§ What needs to be done
Your response should reproduce every line of the entries that contains the word "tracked".

(Records drawn from a dataset)
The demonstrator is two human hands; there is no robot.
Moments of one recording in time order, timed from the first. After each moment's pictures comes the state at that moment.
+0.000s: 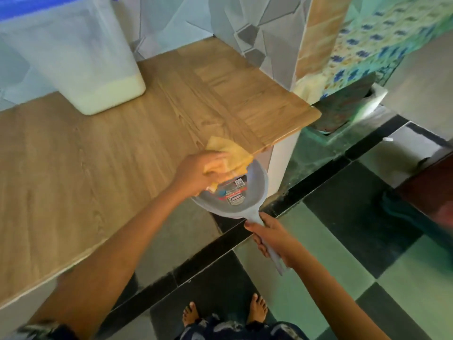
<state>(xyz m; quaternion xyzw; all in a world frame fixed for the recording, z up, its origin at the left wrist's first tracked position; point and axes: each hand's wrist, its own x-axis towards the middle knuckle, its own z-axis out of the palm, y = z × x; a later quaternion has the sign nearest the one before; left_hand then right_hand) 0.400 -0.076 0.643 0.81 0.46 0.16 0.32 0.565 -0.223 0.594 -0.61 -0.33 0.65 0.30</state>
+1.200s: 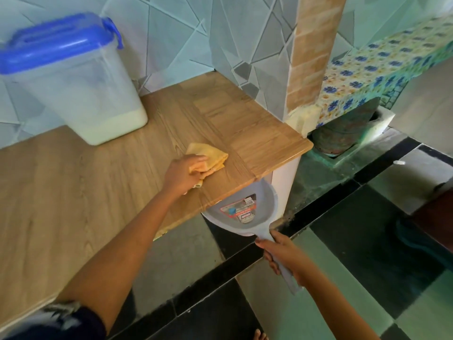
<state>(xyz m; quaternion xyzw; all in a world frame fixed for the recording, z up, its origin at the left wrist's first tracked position) 0.410 0.001 0.631 0.78 0.57 0.18 0.19 0.623 -0.202 0.591 -0.61 -0.33 0.65 0.30</state>
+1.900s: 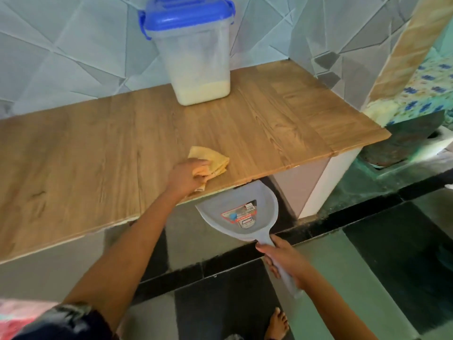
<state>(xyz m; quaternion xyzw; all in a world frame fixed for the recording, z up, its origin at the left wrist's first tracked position) 0.197 -0.134 0.639 0.73 0.64 0.14 0.19 0.446 -0.288 0.602 -0.58 -0.39 0.68 0.23</state>
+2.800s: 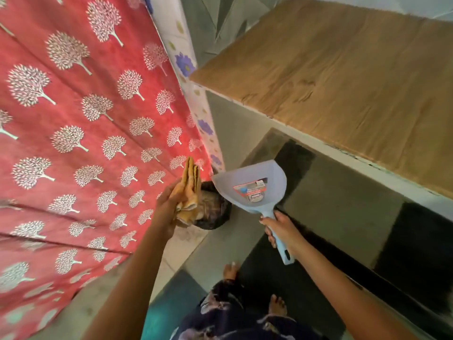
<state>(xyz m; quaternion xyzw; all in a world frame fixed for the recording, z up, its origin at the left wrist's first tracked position) -0.059 -0.610 0.577 -0.07 0.69 0.66 0.28 0.106 -0.397 0.536 -0.41 -0.60 0.67 -0.13</state>
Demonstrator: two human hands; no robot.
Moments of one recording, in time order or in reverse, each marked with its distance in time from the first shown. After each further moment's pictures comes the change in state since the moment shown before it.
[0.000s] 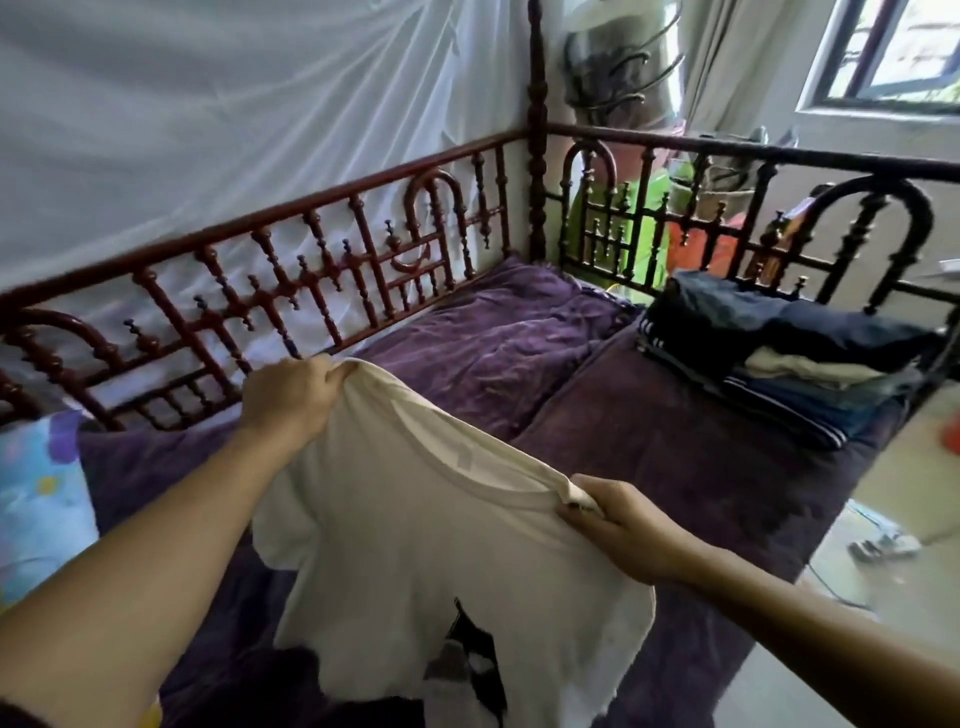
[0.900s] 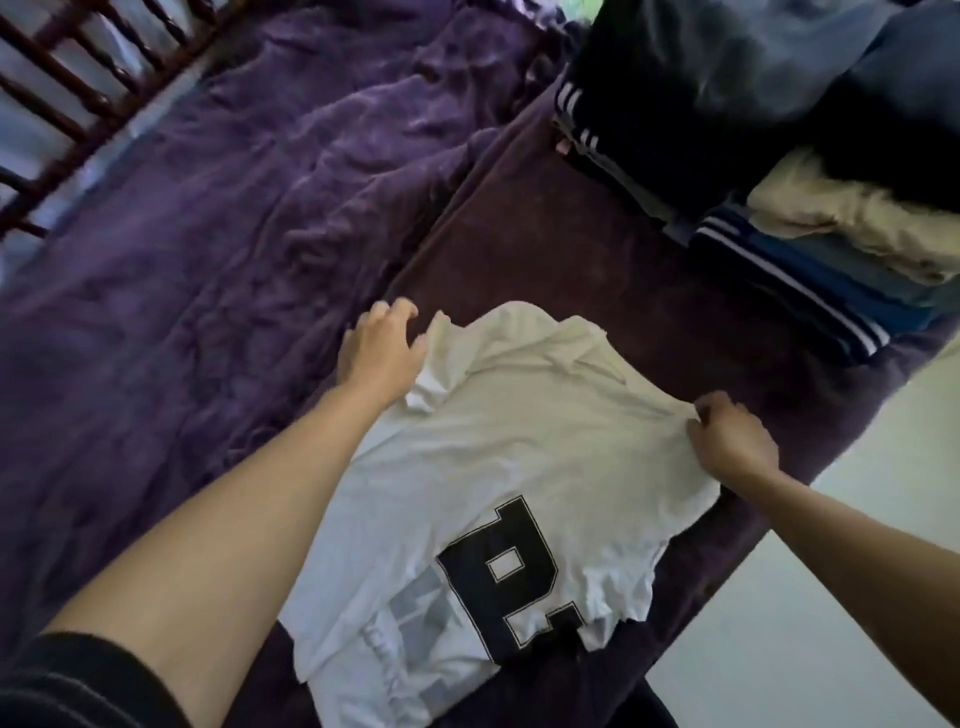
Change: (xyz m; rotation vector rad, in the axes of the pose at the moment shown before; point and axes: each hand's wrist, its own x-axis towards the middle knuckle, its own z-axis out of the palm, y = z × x) left_hand 0.165 0.401 0.383 -0.369 -0.690 -0.074; right_hand 0.089 0.547 -0.177 -0.377 0.050 1.073
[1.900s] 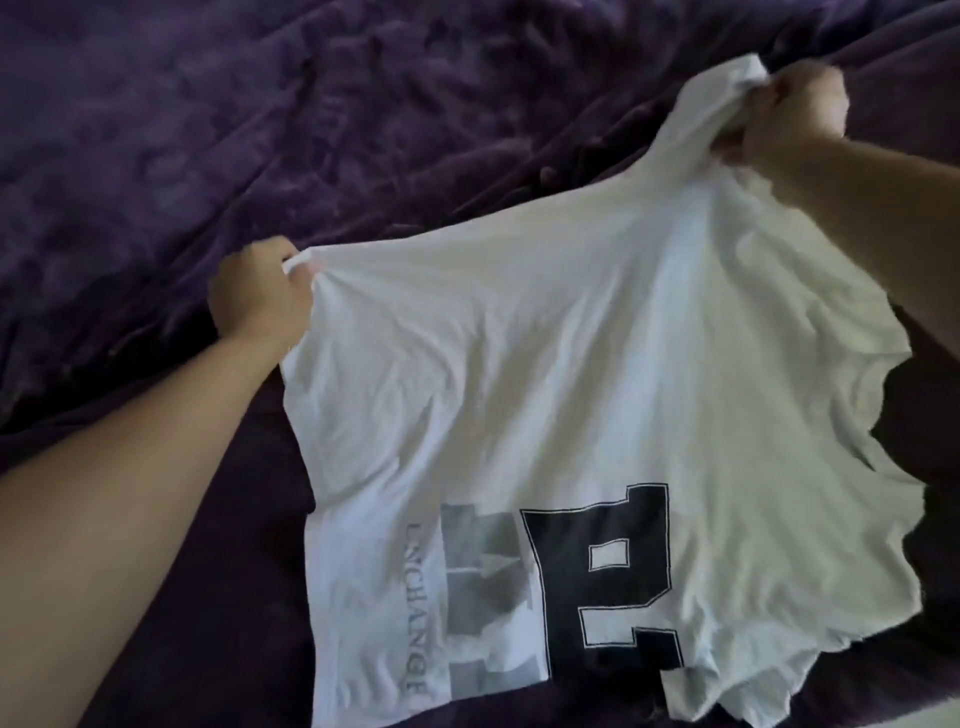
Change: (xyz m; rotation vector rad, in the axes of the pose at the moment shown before) left_hand -0.067 -0.332 0.097 -0.188 0.274 -0.655; right_hand 0.123 -0.403 0.081 0.393 0.140 -0.403
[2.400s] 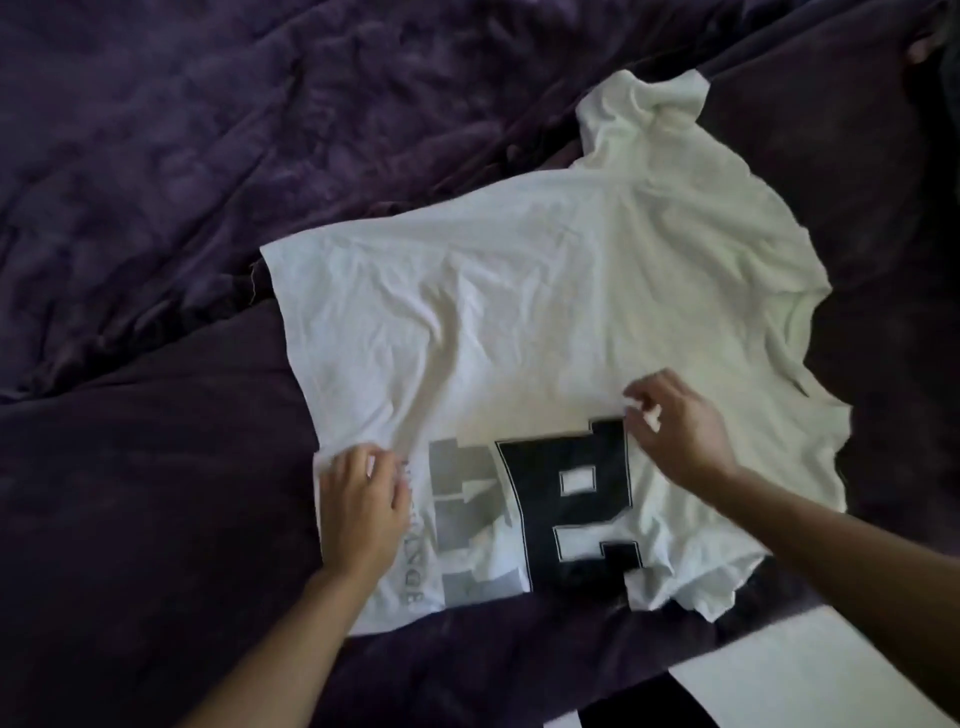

§ Written solution
<state>(xyz m; quaternion xyzw; all in a world frame fixed for the recording, z up, its origin at the left wrist's first tracked position; point and axes: each hand's wrist, its own x-axis towards the middle knuckle, its own z-axis out of the palm, y = z × x; a later quaternion has the sign nearest the one before; left_hand then right_hand) 0.400 -0.076 0.643 0.81 0.46 0.16 0.32 0.565 -0.223 0.594 -0.61 -0.33 0.65 0.30</state>
<state>(xyz m; quaternion xyzw; all in a world frame fixed for the recording, z up, its origin at the left wrist's first tracked position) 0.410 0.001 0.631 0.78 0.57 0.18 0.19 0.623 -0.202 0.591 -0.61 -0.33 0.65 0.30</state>
<state>(xyz m; quaternion xyzw; all in a world frame fixed for the recording, z up, its origin at the left wrist's first tracked position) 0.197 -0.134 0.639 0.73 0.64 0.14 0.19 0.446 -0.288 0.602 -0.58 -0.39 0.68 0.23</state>
<state>(xyz m; quaternion xyzw; all in a world frame fixed for the recording, z up, its origin at the left wrist's first tracked position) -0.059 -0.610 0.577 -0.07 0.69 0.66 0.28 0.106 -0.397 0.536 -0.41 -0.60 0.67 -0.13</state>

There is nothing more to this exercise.